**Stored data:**

################

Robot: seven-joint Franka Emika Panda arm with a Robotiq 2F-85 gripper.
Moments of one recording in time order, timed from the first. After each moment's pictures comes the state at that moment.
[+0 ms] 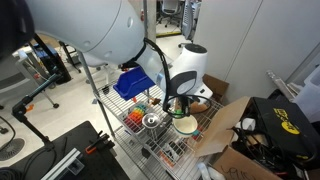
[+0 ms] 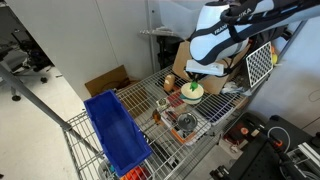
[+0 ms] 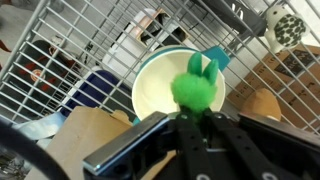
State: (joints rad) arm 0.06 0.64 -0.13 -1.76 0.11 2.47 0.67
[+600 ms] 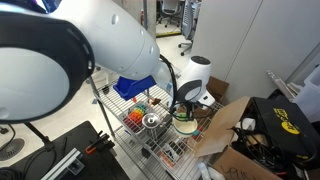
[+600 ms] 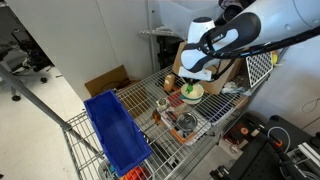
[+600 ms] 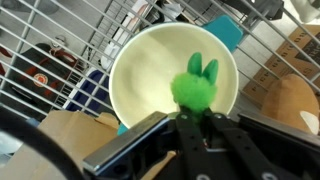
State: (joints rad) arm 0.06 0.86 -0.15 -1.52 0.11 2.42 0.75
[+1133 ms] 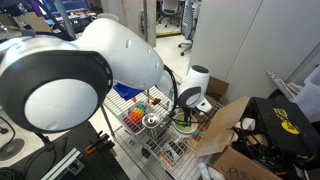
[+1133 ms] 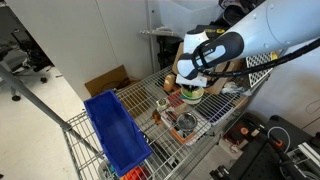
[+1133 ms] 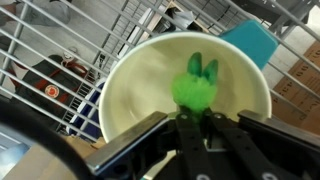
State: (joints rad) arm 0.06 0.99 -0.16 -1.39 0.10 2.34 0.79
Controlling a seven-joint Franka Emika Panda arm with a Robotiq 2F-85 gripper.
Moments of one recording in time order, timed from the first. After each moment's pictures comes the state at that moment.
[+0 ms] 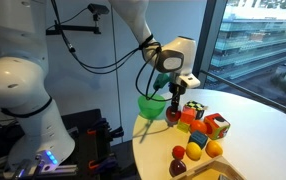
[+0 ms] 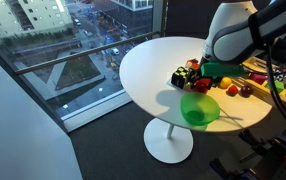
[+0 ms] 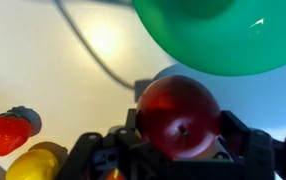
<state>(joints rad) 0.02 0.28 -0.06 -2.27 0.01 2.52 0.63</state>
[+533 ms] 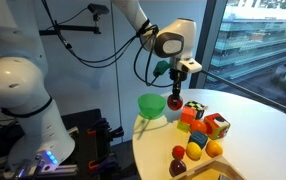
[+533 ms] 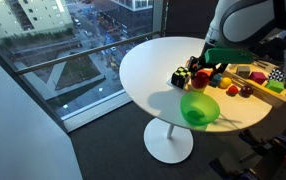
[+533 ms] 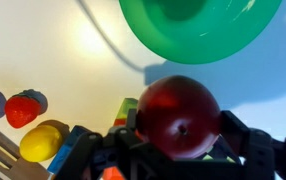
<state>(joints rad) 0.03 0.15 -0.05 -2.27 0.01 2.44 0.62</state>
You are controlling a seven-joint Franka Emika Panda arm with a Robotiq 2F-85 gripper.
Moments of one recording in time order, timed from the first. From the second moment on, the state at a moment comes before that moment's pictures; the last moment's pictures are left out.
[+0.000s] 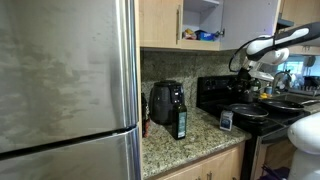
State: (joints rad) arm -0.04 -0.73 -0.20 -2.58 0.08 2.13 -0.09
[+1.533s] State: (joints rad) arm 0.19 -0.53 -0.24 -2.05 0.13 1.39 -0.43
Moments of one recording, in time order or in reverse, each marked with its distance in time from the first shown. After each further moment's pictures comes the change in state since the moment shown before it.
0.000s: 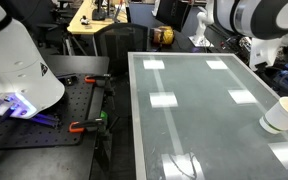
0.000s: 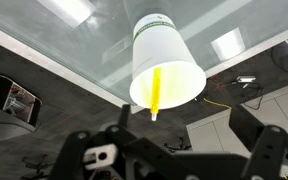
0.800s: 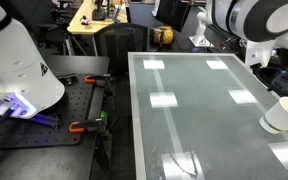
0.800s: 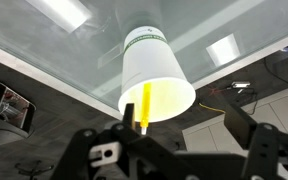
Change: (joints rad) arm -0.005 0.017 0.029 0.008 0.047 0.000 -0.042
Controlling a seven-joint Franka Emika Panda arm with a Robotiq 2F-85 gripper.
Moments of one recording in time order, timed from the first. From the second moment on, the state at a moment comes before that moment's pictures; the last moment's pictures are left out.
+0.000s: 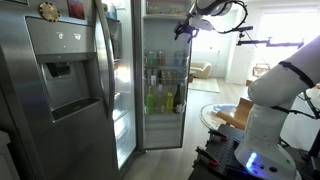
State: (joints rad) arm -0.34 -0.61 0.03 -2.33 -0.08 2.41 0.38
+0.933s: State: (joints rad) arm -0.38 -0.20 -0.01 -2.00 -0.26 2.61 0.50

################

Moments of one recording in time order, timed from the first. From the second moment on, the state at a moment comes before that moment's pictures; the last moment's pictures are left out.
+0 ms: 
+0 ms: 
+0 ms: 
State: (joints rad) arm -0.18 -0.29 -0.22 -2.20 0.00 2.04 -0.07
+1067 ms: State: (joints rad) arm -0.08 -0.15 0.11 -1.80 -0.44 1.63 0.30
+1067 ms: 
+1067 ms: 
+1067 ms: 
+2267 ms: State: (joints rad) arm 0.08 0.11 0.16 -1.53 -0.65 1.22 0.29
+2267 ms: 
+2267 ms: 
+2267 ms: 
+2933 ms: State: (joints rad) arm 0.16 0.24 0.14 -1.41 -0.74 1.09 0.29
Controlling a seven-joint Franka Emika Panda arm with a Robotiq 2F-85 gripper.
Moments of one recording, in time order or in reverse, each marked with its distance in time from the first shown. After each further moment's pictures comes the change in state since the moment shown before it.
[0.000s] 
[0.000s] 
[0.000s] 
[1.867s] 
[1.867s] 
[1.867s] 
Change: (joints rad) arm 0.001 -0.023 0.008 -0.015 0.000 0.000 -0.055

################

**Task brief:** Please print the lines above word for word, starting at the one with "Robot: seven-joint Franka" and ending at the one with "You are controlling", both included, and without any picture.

**Answer to the exercise:**
Robot: seven-joint Franka Emika Panda arm with a Robotiq 2F-85 gripper.
Moments of one recording in time order, timed from the first. After each moment's pictures comes the state at that moment.
[+0 ms] 
[+0 ms] 
[+0 ms] 
State: (joints rad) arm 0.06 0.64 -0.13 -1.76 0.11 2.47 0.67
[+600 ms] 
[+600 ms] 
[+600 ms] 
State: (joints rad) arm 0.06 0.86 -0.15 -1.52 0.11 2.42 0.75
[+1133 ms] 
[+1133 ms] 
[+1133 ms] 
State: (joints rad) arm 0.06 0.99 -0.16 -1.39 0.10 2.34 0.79
Controlling a seven-joint Franka Emika Panda arm with a Robotiq 2F-85 gripper.
Moments of one recording in time order, timed from the first. After each moment's pictures comes the state at that moment.
[+0 ms] 
[+0 ms] 
[+0 ms] 
<state>(joints rad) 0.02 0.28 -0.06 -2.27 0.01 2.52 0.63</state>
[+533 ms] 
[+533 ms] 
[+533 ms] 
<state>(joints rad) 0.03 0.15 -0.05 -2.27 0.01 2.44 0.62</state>
You are controlling a seven-joint Franka Emika Panda arm with a Robotiq 2F-85 gripper.

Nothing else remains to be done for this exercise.